Exercise brief >>
What is needed is an exact repetition of the lines from the first one in the data through the line with "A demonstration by", with no pictures.

Provided data >>
::::

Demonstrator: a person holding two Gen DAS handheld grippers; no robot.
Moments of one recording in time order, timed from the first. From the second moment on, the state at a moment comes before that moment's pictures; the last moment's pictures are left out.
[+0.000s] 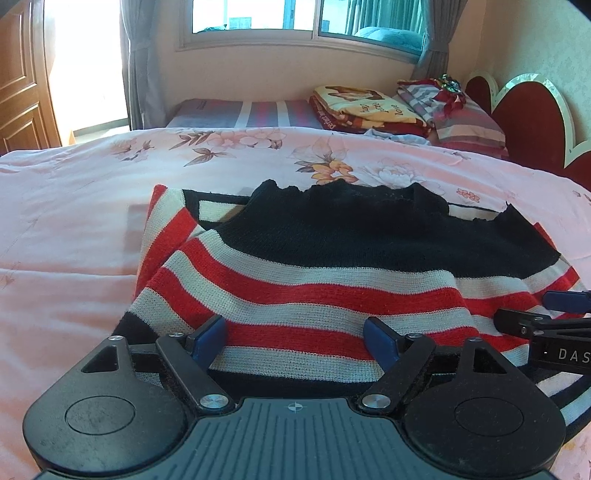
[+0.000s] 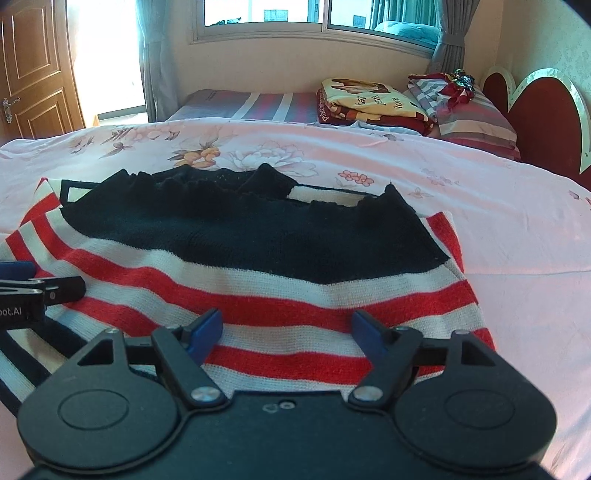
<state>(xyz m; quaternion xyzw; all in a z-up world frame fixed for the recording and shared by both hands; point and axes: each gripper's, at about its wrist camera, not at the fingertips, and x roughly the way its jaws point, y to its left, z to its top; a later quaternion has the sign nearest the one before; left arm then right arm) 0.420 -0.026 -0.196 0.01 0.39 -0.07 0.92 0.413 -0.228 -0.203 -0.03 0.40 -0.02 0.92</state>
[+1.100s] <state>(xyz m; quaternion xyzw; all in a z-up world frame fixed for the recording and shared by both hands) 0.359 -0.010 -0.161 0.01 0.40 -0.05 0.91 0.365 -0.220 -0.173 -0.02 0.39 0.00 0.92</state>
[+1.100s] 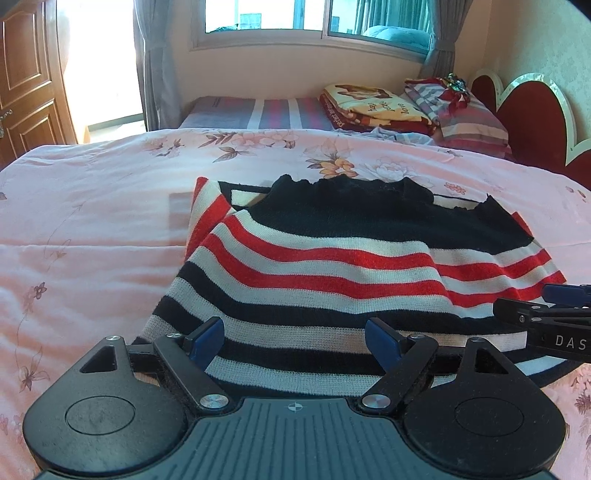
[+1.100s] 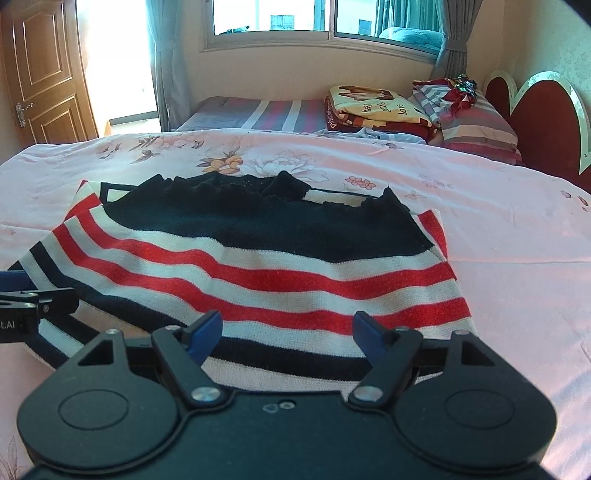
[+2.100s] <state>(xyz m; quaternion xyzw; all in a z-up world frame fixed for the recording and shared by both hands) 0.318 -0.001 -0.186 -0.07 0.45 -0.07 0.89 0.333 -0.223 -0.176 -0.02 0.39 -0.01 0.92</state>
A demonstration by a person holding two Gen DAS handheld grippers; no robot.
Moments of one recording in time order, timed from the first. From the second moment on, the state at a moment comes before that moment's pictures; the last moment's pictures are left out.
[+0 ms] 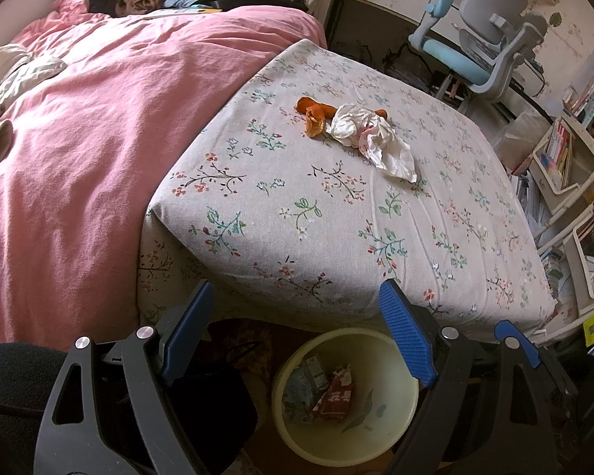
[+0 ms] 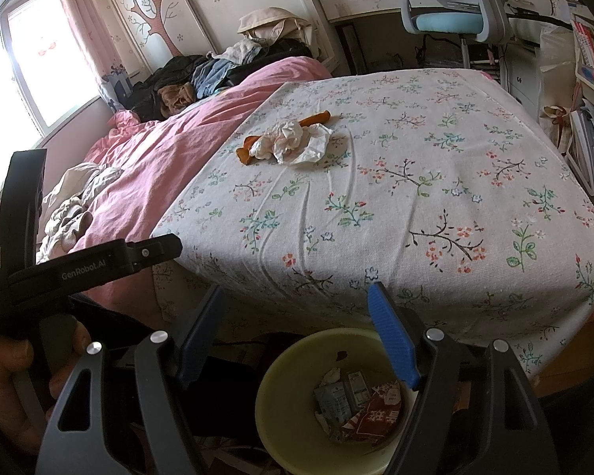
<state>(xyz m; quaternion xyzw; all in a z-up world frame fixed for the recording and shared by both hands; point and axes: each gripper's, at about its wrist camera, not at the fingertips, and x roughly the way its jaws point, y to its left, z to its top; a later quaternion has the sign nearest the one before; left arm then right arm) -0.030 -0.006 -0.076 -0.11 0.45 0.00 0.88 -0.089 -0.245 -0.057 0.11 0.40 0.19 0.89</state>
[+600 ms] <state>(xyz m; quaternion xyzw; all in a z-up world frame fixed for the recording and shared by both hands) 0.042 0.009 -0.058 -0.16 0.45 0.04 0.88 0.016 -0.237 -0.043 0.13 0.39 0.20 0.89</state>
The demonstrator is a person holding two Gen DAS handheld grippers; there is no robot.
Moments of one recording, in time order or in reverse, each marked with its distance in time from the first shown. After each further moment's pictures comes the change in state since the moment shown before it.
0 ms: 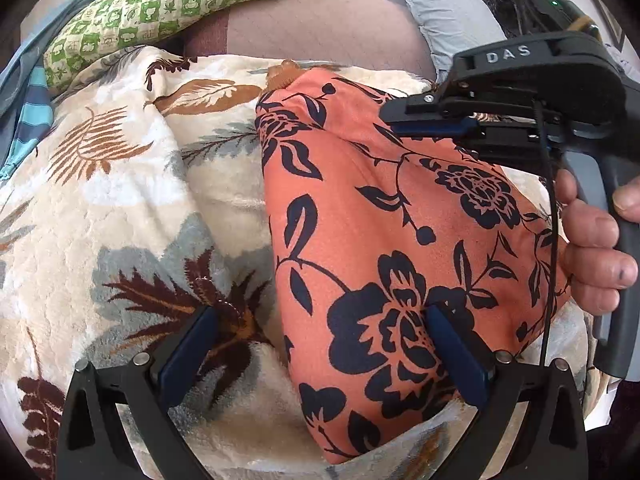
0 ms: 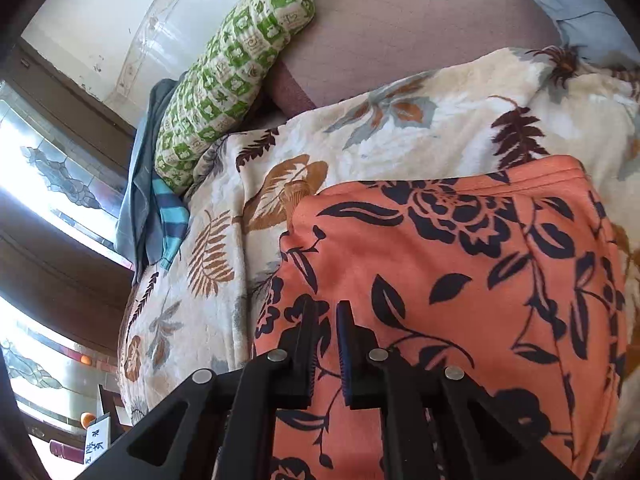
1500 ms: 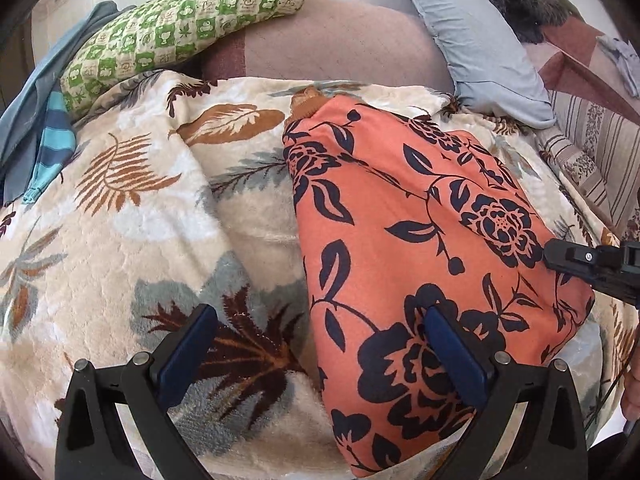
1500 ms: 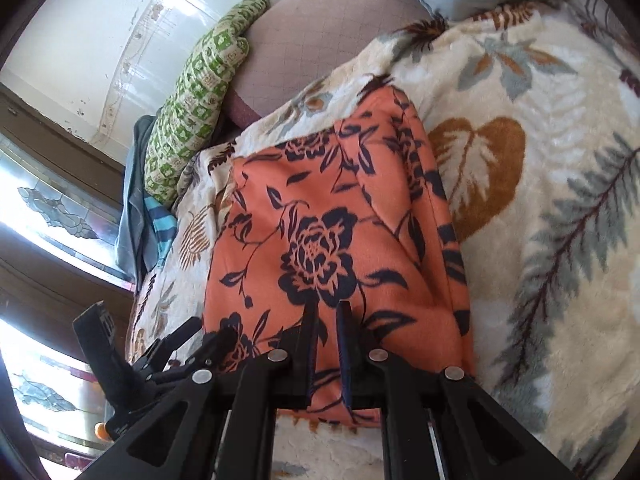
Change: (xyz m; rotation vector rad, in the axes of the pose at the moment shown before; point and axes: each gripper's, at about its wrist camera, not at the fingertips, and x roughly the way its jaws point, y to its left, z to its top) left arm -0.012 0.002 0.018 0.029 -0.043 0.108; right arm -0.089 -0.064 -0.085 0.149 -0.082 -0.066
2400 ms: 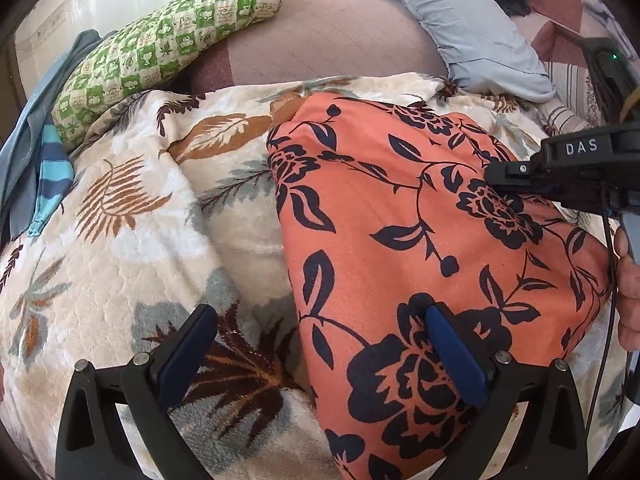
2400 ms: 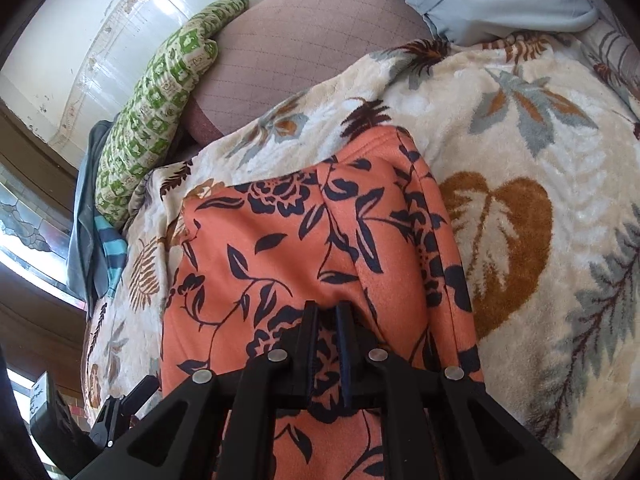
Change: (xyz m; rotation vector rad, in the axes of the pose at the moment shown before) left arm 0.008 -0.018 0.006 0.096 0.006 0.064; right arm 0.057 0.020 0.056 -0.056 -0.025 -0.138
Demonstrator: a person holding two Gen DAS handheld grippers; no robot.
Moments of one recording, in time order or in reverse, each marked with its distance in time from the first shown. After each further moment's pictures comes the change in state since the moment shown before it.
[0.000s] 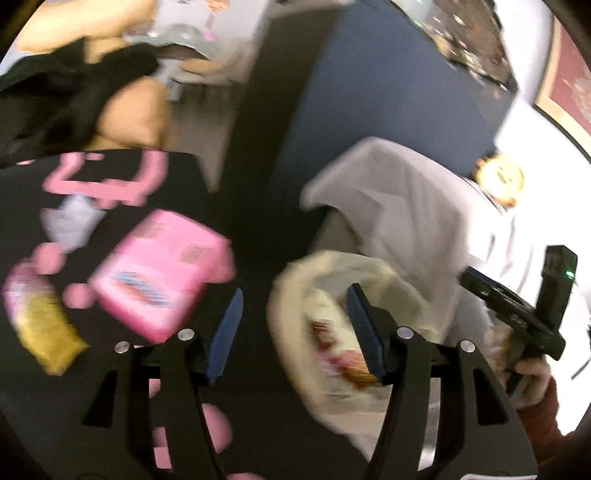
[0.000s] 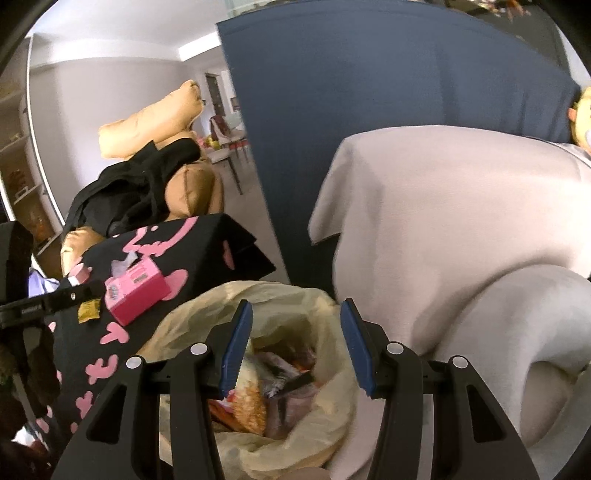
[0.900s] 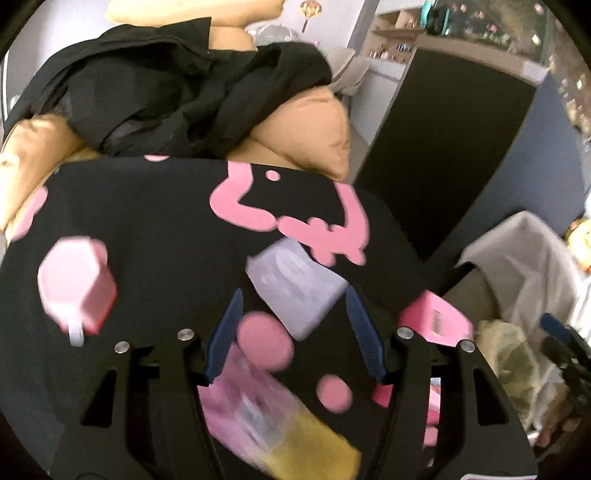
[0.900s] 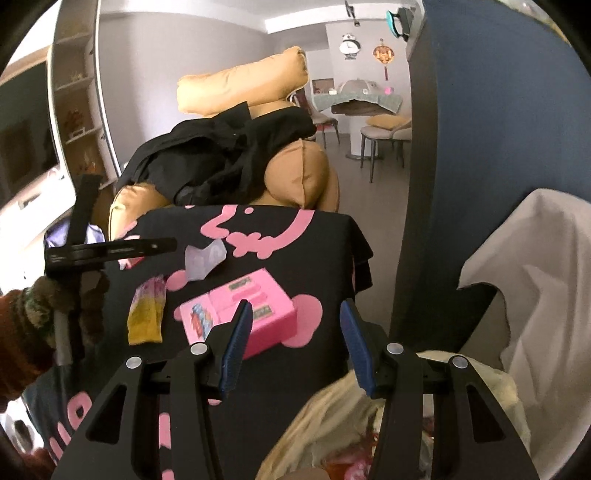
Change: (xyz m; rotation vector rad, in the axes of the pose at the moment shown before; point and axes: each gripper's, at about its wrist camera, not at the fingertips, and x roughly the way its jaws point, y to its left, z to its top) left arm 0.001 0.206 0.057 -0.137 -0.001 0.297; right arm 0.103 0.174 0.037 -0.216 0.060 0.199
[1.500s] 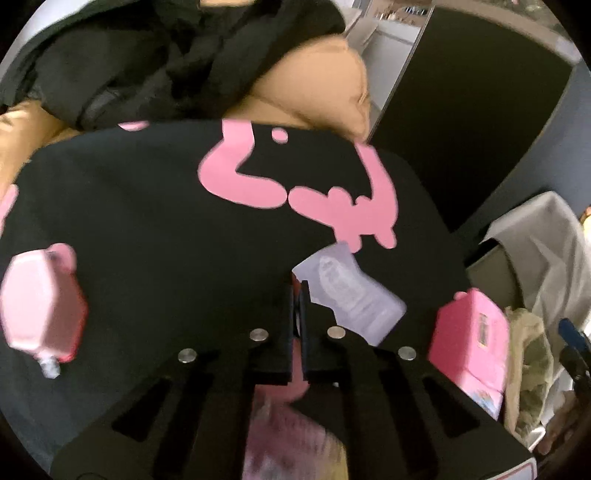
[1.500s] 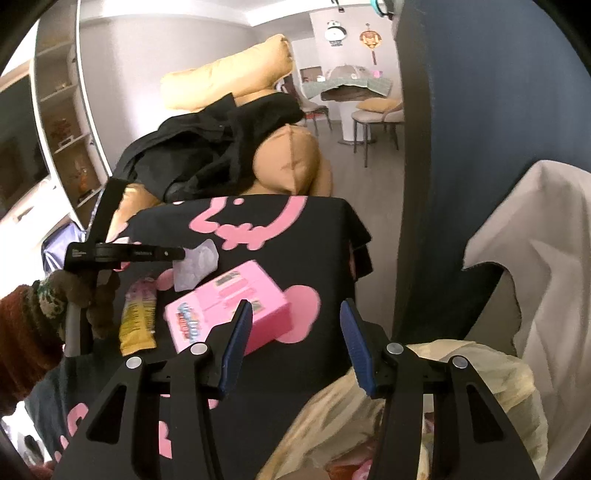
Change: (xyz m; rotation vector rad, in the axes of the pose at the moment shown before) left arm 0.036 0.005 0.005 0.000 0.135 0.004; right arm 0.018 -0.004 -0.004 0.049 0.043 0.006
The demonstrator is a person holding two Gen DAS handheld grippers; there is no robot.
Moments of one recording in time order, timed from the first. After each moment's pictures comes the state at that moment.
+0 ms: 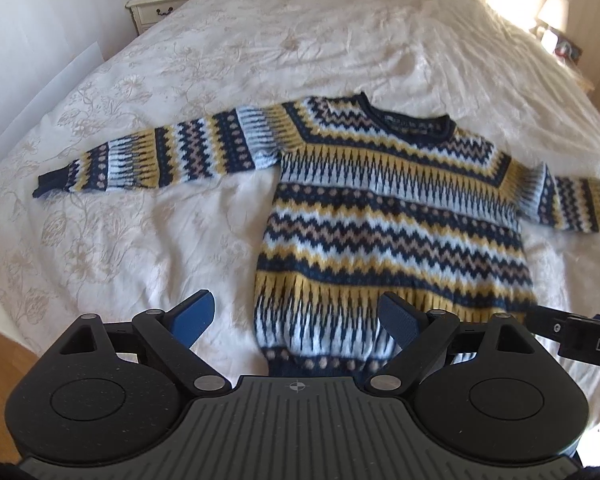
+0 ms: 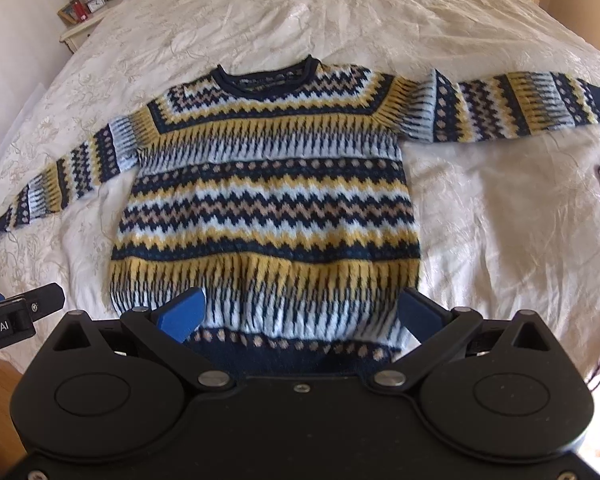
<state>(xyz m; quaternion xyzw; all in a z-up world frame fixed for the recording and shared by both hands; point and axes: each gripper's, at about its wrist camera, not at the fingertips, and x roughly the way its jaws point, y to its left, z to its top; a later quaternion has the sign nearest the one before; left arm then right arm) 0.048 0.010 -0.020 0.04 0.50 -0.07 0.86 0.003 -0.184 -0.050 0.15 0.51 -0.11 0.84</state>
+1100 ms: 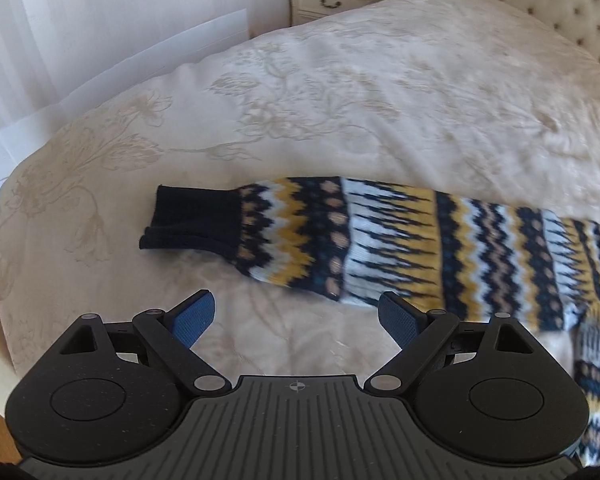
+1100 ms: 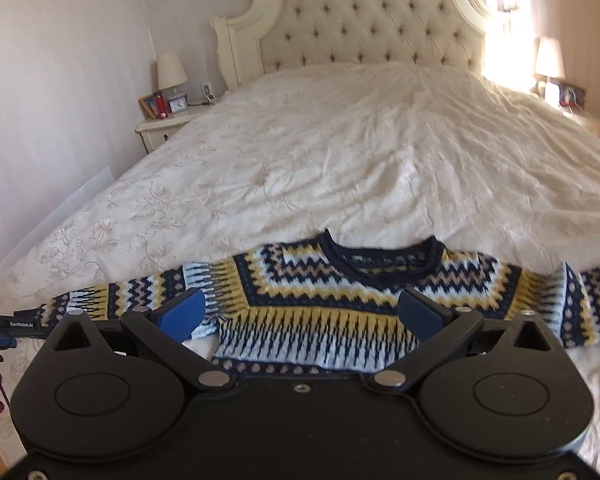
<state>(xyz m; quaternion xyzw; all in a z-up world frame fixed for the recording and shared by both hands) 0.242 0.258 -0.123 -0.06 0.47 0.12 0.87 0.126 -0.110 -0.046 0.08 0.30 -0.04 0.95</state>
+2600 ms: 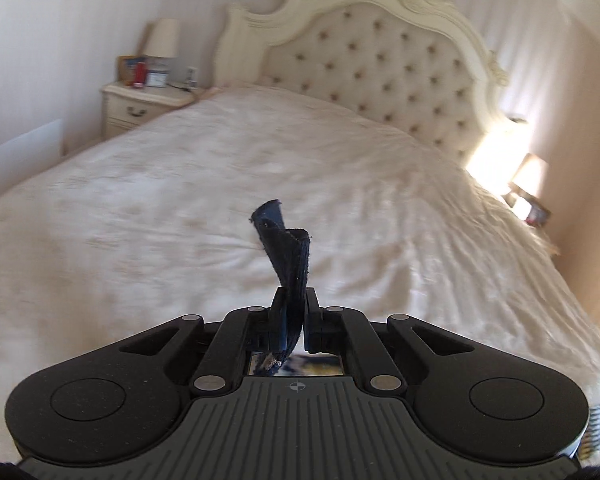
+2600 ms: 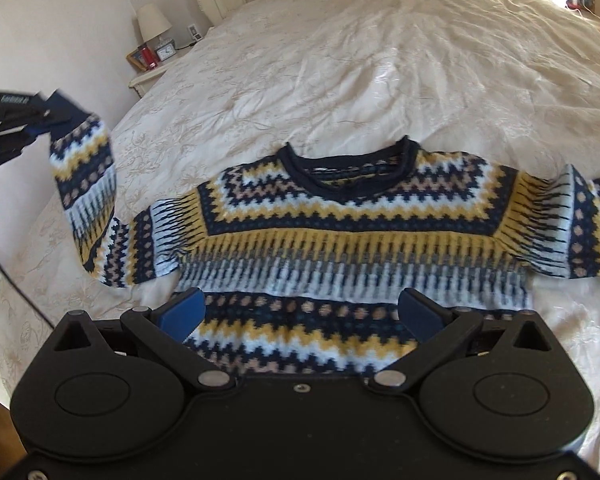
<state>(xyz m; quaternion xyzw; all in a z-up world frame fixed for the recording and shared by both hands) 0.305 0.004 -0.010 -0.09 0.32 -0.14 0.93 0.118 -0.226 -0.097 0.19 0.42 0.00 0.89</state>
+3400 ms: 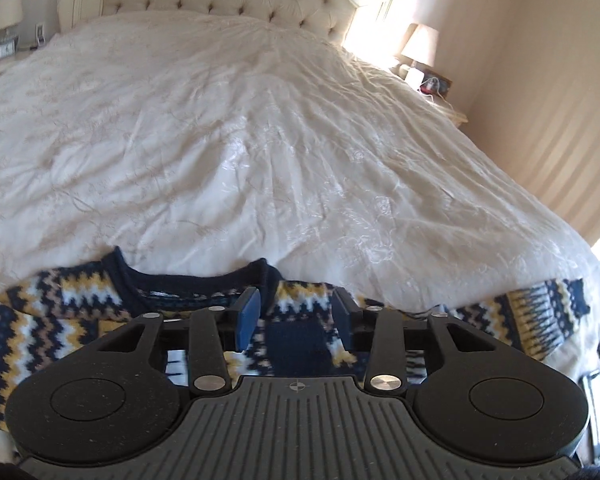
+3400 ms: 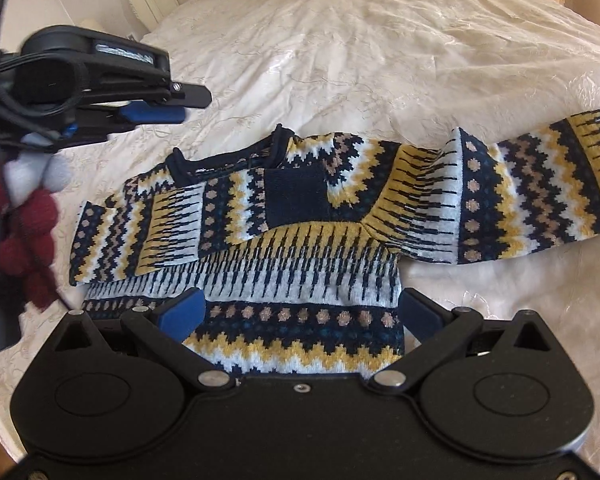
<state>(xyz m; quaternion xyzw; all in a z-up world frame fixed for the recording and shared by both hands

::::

Task answer >>
Demonstrator: a person holding two Gen DAS handheld grippers; no robot.
Moments of one recording in time order, timed from the first. From the second moment on, the state at a moment comes before that moment's pictures; the last moment's pictures are left out.
[+0.000s] 
[+0.000s] 
<state>(xyz m; quaternion xyzw; all in a z-up world frame fixed for the recording and shared by both hands; point and axes: each gripper's, at about its wrist camera, not at the fingertips, and x roughly the way its jaws point, y to its left, z to its top; a later quaternion has the sign nearest the one before; left arm then right arm) 0.420 -0.026 -0.196 0.01 0.39 -0.07 0.92 0.413 -0.228 -0.203 -0.03 0.40 -0.02 0.92</state>
[+1.100s] <state>(xyz m; quaternion xyzw; all in a z-up world frame fixed for the recording and shared by both hands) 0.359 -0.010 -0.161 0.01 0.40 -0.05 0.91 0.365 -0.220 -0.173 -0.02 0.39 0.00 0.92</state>
[+1.100s] 
[+1.100s] 
[+2.100s] <state>(xyz m; quaternion xyzw; all in a z-up world frame fixed for the recording and shared by both hands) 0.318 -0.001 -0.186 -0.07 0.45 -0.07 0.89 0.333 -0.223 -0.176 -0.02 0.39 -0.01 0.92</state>
A demonstration by a person holding two Gen DAS handheld grippers; no robot.

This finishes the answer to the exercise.